What to do: Set down all of the data exactly. Pictures stay out of the copy.

::::::

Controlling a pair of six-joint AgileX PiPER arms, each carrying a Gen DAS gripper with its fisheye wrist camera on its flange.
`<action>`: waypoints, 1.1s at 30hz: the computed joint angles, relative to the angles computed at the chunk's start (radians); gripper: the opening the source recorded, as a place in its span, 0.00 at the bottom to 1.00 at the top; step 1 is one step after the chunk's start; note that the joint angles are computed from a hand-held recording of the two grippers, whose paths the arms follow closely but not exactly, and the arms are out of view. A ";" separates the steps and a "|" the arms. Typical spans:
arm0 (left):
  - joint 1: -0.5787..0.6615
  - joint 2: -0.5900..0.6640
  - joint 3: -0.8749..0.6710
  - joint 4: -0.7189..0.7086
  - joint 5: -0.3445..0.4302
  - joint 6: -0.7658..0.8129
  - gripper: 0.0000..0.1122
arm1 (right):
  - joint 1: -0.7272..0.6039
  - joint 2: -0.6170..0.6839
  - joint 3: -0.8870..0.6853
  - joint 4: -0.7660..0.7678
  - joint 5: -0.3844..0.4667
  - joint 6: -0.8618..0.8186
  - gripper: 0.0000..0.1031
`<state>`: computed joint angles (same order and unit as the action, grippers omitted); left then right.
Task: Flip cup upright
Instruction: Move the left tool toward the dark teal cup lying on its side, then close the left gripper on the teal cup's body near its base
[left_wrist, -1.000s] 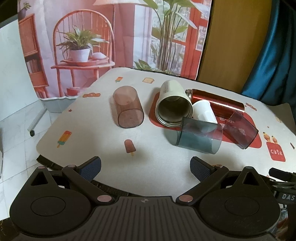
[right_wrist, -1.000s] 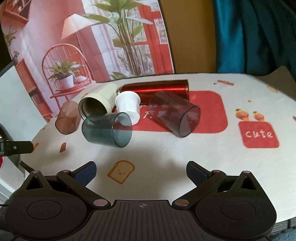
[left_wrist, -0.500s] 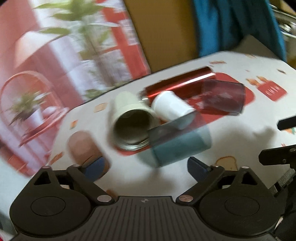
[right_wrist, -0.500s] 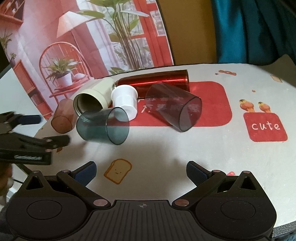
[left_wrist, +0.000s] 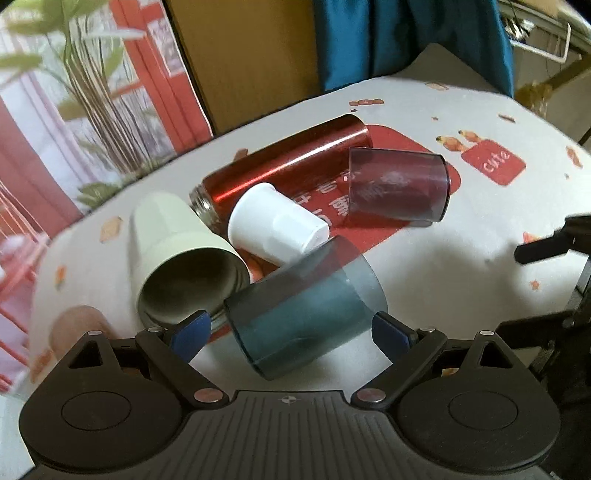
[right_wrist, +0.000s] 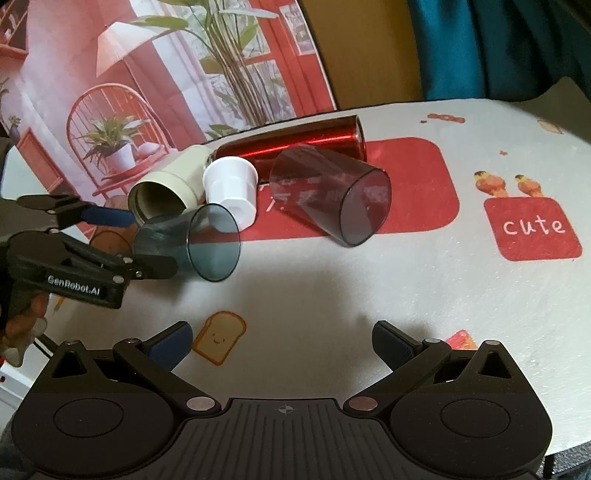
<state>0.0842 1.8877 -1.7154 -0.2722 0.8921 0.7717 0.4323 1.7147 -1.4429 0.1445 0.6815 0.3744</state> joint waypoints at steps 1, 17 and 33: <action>0.006 0.010 -0.014 -0.014 0.011 0.004 0.85 | -0.002 0.002 -0.001 0.003 -0.001 -0.003 1.00; 0.074 0.059 -0.091 -0.164 0.201 -0.046 0.84 | -0.009 0.043 -0.032 0.031 0.021 -0.018 1.00; 0.017 -0.067 0.057 -0.092 0.126 -0.059 0.75 | -0.012 0.034 -0.021 0.051 0.021 -0.041 1.00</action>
<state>0.1013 1.8206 -1.6584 -0.3642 1.0180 0.7128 0.4203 1.7483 -1.4638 0.1956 0.7023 0.3336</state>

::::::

Result of the exercise:
Controlling a pair of six-joint AgileX PiPER arms, each carrying a Gen DAS gripper with its fisheye wrist camera on its flange.
`<action>`: waypoints, 1.1s at 30hz: the computed joint angles, relative to the angles computed at the chunk's start (radians); gripper: the opening the source recorded, as a place in its span, 0.00 at the bottom to 1.00 at the top; step 1 is one step after the chunk's start; note that the joint angles are computed from a hand-held recording of the two grippers, whose paths the arms follow closely but not exactly, and the arms are out of view. A ";" separates the steps and a "|" the arms. Typical spans:
arm0 (left):
  - joint 1: -0.5787..0.6615
  - joint 2: -0.5900..0.6640
  - joint 3: -0.8749..0.6710
  - joint 4: -0.7189..0.7086
  - joint 5: -0.3445..0.4302
  - joint 6: -0.7658..0.8129
  - gripper: 0.0000..0.1122
arm1 (right):
  - joint 1: -0.7272..0.6039
  - joint 2: -0.6170..0.6839
  - joint 3: -0.8870..0.6853
  - joint 4: -0.7660..0.7678
  - joint 5: -0.3844..0.4667
  - joint 6: -0.8618..0.8186
  - gripper: 0.0000..0.1031
`<state>`: computed joint angles (same order and unit as the action, grippers omitted); left then right.
Task: Flip cup upright
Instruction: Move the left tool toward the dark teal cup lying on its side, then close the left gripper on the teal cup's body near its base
[left_wrist, -1.000s] 
[right_wrist, -1.000s] 
[left_wrist, -0.500s] 
[right_wrist, -0.500s] 
[left_wrist, +0.000s] 
[right_wrist, +0.000s] 
<state>0.0842 1.8877 -1.7154 -0.2722 0.8921 0.7717 0.4323 1.7147 -1.4429 0.1445 0.6815 0.3744</state> joint waypoints at steps 1, 17 and 33: <action>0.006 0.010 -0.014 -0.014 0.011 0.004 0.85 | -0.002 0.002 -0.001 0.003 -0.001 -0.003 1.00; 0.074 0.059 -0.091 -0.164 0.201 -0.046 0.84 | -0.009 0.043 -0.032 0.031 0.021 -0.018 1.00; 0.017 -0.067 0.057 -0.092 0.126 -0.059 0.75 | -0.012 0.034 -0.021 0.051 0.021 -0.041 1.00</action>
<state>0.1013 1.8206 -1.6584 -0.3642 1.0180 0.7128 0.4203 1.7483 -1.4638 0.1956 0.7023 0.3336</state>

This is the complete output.